Task directions
The expected answer is the set of lines in the data below between the line holding "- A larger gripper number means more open" and the line holding "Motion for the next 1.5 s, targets", inclusive, written out exactly.

---+---

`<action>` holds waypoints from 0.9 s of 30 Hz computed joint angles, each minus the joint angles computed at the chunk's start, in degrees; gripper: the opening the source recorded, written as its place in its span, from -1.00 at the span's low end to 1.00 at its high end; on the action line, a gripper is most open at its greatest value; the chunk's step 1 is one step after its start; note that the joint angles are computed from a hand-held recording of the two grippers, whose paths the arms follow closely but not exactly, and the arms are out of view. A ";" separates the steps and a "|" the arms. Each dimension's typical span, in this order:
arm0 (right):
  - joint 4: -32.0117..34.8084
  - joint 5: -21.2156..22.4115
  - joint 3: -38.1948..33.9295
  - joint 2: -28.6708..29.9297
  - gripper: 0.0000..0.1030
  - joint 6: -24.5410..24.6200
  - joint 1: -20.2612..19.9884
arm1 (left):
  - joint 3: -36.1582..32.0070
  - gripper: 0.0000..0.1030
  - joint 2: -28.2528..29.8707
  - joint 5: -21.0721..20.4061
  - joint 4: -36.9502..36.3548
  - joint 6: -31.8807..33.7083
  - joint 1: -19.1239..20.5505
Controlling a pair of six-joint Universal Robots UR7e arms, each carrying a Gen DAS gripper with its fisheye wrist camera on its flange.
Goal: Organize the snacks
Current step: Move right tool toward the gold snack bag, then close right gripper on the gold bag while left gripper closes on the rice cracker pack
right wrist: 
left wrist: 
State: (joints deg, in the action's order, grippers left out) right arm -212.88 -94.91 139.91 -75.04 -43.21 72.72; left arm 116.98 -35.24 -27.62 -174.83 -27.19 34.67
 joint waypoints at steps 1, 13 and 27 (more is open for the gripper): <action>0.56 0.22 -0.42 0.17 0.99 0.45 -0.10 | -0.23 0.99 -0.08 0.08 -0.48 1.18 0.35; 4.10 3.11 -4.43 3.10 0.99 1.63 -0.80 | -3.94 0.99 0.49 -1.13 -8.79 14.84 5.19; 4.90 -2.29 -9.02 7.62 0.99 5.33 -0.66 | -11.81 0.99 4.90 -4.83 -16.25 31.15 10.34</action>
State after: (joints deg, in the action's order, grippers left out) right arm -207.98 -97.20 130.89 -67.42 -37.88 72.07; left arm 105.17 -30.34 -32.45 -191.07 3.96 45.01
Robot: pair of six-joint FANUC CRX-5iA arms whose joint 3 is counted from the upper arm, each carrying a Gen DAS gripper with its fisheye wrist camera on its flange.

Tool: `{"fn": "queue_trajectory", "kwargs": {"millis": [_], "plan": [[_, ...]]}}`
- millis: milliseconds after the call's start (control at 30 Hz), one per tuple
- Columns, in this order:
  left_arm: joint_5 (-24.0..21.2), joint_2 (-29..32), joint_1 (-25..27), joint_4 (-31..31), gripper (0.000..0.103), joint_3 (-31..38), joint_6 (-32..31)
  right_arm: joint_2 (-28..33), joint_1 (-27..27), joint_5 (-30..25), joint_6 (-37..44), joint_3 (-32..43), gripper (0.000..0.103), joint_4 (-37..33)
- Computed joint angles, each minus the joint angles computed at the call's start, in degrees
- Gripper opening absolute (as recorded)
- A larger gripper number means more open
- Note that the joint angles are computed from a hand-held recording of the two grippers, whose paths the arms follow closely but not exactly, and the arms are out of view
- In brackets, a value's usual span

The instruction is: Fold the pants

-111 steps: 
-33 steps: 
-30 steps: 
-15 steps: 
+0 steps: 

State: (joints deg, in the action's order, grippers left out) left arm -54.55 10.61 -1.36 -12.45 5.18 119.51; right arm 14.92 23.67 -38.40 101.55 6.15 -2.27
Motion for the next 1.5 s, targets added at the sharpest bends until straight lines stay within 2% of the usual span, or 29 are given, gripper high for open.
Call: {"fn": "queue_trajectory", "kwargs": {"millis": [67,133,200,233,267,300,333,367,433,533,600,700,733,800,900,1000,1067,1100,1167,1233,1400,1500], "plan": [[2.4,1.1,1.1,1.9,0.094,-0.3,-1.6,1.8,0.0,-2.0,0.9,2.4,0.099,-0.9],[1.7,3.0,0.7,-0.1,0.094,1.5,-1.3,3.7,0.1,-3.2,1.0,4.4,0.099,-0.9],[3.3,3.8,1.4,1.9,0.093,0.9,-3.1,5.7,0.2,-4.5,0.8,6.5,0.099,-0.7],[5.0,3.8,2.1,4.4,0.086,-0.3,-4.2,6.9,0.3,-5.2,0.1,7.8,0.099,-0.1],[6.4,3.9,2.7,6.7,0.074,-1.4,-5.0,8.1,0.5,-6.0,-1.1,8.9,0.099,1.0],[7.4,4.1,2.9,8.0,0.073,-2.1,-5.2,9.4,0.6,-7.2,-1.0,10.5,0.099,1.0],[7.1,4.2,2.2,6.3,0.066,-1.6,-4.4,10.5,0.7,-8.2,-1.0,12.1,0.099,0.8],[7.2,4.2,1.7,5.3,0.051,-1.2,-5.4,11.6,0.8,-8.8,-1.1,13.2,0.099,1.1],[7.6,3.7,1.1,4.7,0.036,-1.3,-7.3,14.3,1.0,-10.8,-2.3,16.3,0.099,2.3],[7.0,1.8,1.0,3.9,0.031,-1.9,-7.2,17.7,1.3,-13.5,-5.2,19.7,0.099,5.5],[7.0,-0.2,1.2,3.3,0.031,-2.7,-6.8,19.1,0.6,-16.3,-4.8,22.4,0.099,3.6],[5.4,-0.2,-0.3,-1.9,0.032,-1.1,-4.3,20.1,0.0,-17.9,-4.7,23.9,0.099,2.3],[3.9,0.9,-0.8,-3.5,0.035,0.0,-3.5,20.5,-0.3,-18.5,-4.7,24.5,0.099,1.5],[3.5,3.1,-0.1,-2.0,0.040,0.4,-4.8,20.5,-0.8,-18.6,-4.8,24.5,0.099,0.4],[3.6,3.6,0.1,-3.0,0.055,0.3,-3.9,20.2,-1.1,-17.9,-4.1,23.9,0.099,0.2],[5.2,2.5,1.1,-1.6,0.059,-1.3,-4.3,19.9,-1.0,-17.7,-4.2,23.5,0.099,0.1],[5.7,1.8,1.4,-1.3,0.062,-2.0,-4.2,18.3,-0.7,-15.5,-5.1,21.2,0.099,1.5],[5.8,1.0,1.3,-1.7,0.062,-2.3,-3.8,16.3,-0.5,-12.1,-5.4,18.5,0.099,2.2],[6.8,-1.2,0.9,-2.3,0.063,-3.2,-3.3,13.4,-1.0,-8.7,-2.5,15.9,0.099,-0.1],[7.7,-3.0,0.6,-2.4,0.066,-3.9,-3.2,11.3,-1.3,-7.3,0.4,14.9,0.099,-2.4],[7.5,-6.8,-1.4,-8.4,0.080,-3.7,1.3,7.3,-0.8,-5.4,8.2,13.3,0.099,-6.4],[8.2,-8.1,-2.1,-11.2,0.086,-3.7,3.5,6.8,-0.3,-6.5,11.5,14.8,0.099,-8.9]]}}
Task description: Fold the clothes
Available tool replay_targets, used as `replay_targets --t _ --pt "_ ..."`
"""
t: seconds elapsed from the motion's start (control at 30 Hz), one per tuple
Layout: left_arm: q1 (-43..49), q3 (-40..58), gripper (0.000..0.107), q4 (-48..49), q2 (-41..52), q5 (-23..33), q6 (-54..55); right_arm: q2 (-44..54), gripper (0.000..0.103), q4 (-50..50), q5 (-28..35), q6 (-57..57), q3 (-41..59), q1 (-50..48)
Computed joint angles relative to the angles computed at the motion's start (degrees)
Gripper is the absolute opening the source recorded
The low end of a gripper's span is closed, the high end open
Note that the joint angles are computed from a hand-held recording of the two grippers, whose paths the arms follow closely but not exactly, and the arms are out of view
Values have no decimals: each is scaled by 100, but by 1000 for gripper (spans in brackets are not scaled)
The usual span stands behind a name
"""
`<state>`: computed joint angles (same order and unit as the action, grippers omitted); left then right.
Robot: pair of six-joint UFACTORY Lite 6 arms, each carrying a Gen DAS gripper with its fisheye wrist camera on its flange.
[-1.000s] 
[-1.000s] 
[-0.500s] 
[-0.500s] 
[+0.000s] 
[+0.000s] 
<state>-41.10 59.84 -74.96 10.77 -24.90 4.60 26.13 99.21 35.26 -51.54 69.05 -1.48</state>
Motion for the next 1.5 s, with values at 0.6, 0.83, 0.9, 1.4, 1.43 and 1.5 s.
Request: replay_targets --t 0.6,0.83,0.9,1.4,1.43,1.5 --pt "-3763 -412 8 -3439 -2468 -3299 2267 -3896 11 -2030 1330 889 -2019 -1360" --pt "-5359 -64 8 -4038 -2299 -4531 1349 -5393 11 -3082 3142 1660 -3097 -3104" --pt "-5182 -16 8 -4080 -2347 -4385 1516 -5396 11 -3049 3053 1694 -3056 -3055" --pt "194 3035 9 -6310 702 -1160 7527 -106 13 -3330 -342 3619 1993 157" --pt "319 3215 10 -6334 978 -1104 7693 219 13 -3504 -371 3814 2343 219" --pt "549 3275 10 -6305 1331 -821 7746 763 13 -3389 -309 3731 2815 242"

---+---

Output for this exercise
- A larger gripper number means more open
- Note that the joint angles are computed from a hand-held recording of the two grippers, whose paths the arms follow closely but not exactly, and the arms are out of view
- In brackets, a value's usual span

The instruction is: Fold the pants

-111 steps: 
-33 steps: 
-30 steps: 
-15 steps: 
+0 steps: 

State: (joints deg, in the action's order, grippers left out) left arm -54.55 10.61 -1.36 -12.45 5.18 119.51; right arm 14.92 23.67 -38.40 101.55 6.15 -2.27
Motion for the next 1.5 s, targets added at the sharpest bends until straight lines stay within 2% of the usual span, or 29 are given, gripper high for open.

This completes the answer.